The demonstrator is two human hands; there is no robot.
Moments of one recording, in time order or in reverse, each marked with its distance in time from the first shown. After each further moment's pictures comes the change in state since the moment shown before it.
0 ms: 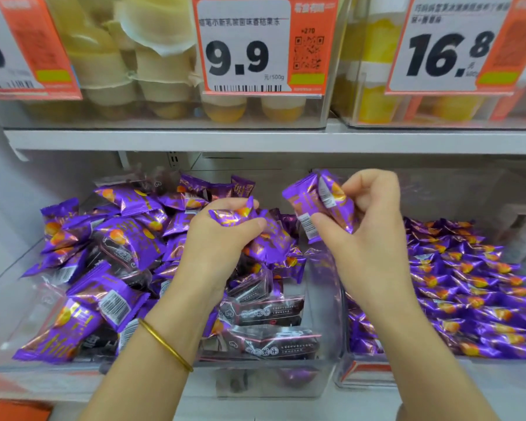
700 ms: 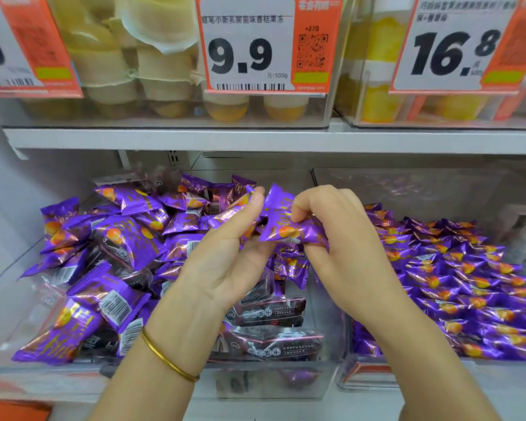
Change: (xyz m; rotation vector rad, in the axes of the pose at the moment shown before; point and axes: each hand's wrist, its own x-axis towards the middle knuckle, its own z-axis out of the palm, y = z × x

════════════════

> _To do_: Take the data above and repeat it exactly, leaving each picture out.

> _Task response_:
The demonstrator is two human hands; there is no robot.
Moments of one recording, in time order or in reverse, each marked with its distance in time from the first shown. After each further moment's pictures comes the change in state since the moment shown before it.
0 ms: 
700 ms: 
Change: (xyz m; rotation vector rad, in the axes of the pose at the moment shown before; point and axes: each hand's wrist, its own x-axis towards the middle knuckle, its own z-axis out of the palm, y = z × x

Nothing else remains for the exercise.